_Problem description:_ From the records below, please repeat exactly the line that has "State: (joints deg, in", the line that has "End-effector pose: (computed", and every line between them, and nothing else.

Records from a dataset
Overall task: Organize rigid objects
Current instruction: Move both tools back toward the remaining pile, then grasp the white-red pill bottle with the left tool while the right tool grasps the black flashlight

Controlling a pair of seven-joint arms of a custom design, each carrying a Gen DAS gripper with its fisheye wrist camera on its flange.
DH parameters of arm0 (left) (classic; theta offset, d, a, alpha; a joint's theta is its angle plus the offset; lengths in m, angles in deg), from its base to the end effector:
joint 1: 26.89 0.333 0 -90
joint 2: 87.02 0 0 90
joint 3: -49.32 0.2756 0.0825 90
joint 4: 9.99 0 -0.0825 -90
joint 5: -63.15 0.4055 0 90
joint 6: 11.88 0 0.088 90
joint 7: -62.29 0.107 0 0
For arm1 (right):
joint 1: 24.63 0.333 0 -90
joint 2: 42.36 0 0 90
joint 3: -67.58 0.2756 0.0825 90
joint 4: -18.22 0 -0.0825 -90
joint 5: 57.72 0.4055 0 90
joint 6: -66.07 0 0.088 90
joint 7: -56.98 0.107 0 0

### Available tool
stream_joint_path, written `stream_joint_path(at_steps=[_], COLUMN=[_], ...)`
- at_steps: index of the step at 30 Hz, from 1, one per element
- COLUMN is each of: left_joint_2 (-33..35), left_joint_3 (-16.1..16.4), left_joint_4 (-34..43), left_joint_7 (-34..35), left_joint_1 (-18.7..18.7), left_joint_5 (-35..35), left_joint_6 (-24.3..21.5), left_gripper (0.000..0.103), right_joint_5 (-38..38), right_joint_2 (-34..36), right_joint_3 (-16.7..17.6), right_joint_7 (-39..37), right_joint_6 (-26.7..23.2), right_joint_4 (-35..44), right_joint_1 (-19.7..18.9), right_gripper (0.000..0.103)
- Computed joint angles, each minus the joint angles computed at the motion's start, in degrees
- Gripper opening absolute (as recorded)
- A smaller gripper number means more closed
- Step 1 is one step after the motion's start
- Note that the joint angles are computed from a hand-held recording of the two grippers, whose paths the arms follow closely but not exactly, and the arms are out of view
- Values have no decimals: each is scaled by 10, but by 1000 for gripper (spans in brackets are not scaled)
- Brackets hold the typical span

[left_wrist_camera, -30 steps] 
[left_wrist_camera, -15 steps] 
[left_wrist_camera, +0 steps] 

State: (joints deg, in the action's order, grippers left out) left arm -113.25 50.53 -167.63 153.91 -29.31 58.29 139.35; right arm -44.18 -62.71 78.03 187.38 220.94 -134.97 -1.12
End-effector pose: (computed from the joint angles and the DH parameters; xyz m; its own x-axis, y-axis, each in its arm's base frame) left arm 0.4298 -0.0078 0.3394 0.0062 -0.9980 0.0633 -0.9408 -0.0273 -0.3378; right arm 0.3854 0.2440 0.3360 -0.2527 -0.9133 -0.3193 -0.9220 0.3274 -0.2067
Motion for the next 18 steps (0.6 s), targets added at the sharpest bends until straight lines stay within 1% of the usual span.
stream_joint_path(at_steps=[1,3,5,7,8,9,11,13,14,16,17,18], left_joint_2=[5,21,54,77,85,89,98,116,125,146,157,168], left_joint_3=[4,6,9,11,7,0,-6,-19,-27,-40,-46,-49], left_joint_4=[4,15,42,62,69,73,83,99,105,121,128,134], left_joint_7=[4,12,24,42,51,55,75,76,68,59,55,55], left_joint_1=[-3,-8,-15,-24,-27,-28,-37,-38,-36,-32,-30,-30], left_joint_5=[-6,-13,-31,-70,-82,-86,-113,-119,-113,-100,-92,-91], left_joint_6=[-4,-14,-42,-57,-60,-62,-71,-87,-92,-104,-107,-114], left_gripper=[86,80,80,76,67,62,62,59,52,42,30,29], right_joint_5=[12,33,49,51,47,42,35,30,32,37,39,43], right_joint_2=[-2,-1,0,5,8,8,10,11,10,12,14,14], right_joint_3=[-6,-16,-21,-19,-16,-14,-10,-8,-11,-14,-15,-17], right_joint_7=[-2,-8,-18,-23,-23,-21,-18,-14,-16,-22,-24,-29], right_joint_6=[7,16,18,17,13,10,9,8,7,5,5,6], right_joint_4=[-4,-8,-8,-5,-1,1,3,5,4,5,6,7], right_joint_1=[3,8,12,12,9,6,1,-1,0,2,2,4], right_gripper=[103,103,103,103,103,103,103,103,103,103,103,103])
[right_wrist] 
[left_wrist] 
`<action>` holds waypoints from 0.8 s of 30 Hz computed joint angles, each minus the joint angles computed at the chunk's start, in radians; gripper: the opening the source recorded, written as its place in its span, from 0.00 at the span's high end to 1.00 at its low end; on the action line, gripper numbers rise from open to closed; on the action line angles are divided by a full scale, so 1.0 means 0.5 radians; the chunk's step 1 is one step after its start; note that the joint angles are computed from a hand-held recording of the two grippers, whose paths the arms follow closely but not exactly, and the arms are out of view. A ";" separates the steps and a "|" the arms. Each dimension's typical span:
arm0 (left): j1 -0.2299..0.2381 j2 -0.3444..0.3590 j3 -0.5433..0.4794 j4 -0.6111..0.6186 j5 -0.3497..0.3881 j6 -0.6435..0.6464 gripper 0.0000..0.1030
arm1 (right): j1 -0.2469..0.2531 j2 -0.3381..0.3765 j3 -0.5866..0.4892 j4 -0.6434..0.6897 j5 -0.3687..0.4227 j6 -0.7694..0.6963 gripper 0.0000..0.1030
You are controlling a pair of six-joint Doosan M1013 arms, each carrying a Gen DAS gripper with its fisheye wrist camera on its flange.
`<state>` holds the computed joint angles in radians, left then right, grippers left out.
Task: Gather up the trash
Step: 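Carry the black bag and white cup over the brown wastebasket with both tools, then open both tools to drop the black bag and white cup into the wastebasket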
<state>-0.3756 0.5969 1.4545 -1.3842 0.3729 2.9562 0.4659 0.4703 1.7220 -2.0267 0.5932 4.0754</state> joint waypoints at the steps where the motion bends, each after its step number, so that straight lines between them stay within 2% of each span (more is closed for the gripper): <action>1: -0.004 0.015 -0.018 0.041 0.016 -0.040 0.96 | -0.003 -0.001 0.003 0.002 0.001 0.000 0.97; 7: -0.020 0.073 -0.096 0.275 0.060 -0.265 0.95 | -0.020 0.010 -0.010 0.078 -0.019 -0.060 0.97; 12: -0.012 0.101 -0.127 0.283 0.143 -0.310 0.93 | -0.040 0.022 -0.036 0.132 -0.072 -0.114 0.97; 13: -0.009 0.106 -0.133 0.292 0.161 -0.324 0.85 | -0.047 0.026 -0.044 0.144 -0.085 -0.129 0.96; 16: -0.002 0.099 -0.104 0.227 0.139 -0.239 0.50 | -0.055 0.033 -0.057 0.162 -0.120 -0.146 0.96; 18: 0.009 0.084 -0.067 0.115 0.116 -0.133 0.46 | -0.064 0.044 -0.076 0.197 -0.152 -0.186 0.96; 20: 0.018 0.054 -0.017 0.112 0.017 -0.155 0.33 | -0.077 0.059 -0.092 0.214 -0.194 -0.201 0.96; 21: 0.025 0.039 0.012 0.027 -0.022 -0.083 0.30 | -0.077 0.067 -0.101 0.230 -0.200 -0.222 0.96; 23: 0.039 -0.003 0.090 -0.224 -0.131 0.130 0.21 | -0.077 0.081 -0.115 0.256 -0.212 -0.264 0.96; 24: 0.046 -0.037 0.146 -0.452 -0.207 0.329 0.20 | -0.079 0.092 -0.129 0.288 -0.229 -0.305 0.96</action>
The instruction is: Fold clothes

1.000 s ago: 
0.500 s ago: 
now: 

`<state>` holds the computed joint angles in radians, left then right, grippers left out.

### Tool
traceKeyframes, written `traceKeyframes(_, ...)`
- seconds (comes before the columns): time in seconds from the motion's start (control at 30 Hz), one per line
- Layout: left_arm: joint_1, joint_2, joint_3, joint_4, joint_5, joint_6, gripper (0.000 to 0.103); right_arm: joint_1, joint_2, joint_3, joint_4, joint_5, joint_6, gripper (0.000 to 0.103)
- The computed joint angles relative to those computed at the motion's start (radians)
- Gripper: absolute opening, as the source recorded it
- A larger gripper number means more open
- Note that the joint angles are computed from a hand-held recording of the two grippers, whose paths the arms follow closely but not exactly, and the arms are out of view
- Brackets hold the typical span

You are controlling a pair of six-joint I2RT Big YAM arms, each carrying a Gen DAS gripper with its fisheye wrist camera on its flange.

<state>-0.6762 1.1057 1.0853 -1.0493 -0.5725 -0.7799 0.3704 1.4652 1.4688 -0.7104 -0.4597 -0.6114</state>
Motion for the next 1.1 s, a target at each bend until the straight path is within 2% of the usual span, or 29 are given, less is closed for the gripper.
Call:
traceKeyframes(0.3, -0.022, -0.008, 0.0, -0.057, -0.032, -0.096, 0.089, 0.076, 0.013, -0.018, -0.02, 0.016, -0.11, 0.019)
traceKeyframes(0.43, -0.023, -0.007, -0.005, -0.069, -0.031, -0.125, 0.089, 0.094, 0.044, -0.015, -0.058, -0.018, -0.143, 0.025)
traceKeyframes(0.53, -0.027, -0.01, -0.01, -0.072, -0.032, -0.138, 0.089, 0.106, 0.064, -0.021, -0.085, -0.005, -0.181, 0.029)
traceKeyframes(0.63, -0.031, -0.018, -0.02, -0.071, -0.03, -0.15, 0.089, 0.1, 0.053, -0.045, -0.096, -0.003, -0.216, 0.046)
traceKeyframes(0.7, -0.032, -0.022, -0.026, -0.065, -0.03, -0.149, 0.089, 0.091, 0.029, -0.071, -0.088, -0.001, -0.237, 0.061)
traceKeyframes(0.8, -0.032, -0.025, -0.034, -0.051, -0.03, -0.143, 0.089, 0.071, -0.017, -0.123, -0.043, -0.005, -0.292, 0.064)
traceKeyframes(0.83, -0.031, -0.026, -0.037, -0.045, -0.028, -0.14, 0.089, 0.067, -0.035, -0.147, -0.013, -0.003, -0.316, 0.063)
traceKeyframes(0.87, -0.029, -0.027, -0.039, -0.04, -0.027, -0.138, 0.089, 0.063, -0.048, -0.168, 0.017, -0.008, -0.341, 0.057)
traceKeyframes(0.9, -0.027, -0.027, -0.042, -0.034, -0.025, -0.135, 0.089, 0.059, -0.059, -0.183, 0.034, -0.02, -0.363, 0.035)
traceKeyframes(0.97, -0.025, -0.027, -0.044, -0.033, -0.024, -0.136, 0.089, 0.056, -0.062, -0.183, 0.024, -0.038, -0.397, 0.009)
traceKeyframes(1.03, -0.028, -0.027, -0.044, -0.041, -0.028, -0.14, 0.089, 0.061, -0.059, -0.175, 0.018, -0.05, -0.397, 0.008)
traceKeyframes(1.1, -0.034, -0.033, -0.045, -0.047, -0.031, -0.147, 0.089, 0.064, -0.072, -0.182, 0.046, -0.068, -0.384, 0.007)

_Answer section:_
State: (joints deg, in the action's order, grippers left out) left arm -113.25 50.53 -167.63 153.91 -29.31 58.29 139.35; right arm -44.18 -62.71 78.03 187.38 220.94 -134.97 -1.12
End-effector pose: (computed from the joint angles and the DH parameters; xyz m; its own x-axis, y-axis, each in its arm's base frame) left arm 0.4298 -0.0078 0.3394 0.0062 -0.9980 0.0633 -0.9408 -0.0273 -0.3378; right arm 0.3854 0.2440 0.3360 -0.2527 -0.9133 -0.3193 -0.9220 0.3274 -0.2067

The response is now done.